My textbook gives tricky solution for this, such as dividing and multiplying the series with $(1-x)^3$ (which I dont find intuitive) and doing further unintuitive adjustments.

Is there any intuitive or more importantly, works-for-all-problems approach?

Answer 1

$(1+x+x^2)^3 = \left(\frac{1-x^3}{1-x}\right)^3 = (1-x^3)^3 \frac{1}{(1-x)^3} = (1-3x^3 + 3x^6 - x^9)(\sum_{n=}^\infty \binom{n+2}{2}x^n)$ and so we can make the coefficient of $x^4$ from $1 \cdot \binom{4+2}{2}$ and $-3\binom{2+1}{2}$ and this equals $15 - 3\cdot 3 = 6$

Answer 2

The combinatorial way to approach this is to use inclusion-exclusion. You want to count the number of ways to write $10=x_1+x_2+x_3$ with $0\leq x_i\leq 6$.

We know how to count the number of solutions without the restriction - it is $\binom{10+2}{2}$.

Let $A$ be the set of all solutions with no upper bound on the size of the $x_i$.
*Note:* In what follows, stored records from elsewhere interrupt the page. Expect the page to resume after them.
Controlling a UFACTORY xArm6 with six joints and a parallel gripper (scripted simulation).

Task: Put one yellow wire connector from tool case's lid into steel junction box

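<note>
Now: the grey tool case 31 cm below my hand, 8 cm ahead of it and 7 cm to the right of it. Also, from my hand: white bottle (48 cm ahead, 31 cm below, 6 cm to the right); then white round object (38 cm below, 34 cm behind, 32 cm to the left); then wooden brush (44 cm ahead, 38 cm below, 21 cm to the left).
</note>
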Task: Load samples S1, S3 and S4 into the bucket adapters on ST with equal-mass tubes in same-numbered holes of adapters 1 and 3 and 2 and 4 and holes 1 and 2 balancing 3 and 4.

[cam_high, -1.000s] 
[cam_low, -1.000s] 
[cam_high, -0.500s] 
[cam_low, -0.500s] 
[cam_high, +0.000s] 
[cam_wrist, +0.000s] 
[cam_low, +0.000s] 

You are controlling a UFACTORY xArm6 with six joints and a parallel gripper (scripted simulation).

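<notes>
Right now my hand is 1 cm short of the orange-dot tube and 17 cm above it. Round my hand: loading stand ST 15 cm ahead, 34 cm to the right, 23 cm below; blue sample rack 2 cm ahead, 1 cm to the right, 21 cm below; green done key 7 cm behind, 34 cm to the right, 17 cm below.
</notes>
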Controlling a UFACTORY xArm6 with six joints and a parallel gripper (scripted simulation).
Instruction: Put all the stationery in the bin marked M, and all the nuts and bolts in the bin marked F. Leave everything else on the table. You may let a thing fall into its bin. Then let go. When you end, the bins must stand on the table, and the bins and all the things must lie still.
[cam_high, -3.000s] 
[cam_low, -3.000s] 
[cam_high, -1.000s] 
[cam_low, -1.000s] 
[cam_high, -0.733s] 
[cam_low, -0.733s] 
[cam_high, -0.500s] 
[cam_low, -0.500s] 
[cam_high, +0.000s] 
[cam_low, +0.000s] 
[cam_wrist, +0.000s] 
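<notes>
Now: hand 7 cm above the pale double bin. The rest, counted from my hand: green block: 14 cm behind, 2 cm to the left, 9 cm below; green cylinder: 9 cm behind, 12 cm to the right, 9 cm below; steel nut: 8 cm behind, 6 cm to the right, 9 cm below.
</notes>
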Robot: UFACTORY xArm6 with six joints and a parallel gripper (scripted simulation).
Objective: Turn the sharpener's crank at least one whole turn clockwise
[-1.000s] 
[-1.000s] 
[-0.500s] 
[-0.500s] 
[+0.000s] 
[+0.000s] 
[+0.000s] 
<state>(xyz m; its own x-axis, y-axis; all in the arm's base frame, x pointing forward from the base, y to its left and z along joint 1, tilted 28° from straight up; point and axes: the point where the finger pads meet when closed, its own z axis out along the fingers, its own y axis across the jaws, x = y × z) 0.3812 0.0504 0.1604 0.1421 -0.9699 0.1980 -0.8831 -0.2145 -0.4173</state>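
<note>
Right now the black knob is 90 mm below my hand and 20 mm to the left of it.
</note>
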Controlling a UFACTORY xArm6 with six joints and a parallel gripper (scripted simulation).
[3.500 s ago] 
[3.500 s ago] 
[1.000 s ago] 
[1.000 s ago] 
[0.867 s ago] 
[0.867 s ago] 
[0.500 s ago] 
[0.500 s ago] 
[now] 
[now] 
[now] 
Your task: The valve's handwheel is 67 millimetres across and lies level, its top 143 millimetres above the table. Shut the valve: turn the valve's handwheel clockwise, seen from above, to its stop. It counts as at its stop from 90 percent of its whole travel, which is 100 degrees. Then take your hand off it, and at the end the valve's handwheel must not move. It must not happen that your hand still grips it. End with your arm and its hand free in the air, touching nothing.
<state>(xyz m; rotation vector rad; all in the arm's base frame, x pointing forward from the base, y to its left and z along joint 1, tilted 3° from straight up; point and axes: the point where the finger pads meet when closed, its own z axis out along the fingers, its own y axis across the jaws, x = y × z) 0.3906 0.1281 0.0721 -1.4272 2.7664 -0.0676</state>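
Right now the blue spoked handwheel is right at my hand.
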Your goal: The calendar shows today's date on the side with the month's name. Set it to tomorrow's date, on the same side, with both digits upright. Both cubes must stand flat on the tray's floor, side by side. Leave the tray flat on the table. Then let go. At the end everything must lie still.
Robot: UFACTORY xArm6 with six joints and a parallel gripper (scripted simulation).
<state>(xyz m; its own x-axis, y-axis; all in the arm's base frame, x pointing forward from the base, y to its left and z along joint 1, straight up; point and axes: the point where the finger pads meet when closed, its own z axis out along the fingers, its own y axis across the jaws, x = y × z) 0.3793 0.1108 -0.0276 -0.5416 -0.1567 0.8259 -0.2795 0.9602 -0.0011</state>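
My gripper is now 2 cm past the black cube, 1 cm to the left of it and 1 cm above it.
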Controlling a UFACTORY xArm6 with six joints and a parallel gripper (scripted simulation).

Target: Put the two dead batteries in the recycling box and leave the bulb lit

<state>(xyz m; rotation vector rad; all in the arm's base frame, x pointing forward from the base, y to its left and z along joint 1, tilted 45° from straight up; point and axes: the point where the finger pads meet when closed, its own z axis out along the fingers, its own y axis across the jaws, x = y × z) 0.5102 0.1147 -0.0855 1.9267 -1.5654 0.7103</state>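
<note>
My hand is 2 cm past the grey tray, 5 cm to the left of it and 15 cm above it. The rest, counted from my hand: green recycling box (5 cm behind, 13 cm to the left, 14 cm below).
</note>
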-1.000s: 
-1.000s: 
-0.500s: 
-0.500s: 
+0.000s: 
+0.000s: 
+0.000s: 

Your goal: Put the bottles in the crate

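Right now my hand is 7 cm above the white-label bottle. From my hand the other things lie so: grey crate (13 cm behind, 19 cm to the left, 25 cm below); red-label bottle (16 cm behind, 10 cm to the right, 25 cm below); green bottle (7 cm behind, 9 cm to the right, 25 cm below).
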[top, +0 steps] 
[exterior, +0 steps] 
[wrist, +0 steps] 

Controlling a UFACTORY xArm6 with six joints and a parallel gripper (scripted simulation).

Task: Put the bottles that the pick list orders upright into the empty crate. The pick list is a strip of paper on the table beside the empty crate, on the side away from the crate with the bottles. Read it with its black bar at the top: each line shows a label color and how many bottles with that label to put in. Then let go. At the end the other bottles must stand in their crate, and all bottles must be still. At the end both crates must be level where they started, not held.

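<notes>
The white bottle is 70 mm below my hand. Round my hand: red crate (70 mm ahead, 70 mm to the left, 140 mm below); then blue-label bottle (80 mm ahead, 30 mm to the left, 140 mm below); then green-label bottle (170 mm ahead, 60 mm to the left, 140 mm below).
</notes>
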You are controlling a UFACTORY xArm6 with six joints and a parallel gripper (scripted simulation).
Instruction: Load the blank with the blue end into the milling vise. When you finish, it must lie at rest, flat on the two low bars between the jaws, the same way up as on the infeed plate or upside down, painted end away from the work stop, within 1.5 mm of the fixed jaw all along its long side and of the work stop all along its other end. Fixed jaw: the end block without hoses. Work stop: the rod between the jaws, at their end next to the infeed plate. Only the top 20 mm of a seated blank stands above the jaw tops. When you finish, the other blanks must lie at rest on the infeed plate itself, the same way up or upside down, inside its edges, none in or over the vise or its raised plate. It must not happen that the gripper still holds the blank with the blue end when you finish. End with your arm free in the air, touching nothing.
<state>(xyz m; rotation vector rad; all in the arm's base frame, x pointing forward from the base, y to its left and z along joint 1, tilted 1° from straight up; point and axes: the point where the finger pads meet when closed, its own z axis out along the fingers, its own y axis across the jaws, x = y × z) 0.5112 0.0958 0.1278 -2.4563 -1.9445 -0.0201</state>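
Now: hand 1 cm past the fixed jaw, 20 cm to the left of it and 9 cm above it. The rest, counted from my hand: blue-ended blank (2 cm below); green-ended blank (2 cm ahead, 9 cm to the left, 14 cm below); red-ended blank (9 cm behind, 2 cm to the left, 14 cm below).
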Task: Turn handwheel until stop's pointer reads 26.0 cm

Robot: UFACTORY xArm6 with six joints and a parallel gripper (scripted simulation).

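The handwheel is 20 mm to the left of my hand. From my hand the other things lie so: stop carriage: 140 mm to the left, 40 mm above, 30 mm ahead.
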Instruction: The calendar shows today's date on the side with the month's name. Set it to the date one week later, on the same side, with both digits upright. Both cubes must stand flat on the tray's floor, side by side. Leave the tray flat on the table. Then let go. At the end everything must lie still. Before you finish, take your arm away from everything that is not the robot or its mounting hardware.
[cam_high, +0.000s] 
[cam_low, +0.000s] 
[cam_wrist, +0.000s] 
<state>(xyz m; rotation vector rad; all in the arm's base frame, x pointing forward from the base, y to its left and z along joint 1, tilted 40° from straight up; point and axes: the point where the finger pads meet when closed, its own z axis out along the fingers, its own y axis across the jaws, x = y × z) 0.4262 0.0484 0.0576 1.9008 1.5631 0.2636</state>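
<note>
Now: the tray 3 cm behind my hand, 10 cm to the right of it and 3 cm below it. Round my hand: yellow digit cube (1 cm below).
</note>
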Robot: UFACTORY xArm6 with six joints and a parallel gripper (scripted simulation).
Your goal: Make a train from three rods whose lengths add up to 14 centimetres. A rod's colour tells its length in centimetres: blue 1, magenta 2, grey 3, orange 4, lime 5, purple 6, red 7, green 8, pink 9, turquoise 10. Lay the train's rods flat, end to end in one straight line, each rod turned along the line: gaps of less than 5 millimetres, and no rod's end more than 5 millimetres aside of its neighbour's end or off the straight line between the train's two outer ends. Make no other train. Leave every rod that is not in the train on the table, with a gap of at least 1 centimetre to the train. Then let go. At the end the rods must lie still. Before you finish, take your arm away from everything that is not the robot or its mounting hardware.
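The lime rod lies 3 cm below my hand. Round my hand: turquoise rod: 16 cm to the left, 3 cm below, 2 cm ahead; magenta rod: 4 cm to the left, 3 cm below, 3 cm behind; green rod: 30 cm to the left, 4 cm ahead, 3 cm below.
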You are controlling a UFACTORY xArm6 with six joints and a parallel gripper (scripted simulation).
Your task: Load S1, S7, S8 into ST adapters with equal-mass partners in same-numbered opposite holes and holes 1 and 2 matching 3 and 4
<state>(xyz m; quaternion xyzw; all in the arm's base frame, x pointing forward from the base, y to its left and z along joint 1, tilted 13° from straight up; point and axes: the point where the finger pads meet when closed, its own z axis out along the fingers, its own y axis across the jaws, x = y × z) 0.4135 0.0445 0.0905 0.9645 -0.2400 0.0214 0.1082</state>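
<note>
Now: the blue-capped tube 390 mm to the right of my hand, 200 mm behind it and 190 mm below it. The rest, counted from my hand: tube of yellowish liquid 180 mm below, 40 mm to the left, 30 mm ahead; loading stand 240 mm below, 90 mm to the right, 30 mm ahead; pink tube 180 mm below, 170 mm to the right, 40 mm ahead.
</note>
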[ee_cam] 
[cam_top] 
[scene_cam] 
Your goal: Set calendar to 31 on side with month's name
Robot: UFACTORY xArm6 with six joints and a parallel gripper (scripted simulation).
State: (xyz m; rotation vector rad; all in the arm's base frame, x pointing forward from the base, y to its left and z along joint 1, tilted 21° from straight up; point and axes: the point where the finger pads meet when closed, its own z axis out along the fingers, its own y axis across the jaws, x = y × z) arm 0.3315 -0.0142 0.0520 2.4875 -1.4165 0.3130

Let $A_i$ be the solutions in $A$ with $x_i\geq 7$.

Then you want to compute:

$$|A\setminus (A_1\cup A_2\cup A_3)|$$

Which is a standard inclusion-exclusion situation. Since $A_i\cap A_j=\emptyset$ for any $i\neq j$, you get a simple formula:

$$|A\setminus (A_1\cup A_2\cup A_3)|=|A|-|A_1|-|A_2|-|A_3|$$

But the $A_i$ all have the same size, which is the number of solutions to $x_1+x_2+x_3=10-7$ with no restriction on size.

So you get:

$$\binom{10+2}{2}-3\binom{3+2}{2}$$

More generally, for the coefficient of $x^n$ you'd have to add back in the $|A_i\cap A_j|$ and subtract $|A_1\cap A_2\cap A_3|$.

Answer 3

I will use the standard notation $[x^n]\,f(x)$ for denoting the coefficient of $x^n$ in the Taylor series of $f(x)$ centered at the origin. We have:

$$ [x^{10}](1+x+\ldots+x^6)^3 = [x^{10}]\frac{(1-x^7)^3}{(1-x)^3} \tag{1}$$ and the RHS of $(1)$ is simple to compute by convolution, since both the Taylor series of $(1-x^7)^3$ and $\frac{1}{(1-x)^3}$ are well-known: the first one is an instance of the binomial theorem, the latter follows from stars and bars:

$$ \frac{1}{(1-x)^3} = \sum_{n\geq 0}\binom{n+2}{2}x^n \tag{2}$$

and the coefficient of $x^{10}$ in the following product

$$ \left(\sum_{n=0}^{3}\binom{3}{n}(-1)^n x^{7n}\right)\cdot\left(\sum_{n\geq 0}\binom{n+2}{2}x^n\right) \tag{3} $$ is given by the following Cauchy product/convolution: $$ \sum_{n=0}^{1}\binom{3}{n}(-1)^n\binom{(10-7n)+2}{2}=36.\tag{4} $$

This approach can be applied for finding $[x^a](1+x+\ldots+x^b)^c$ too.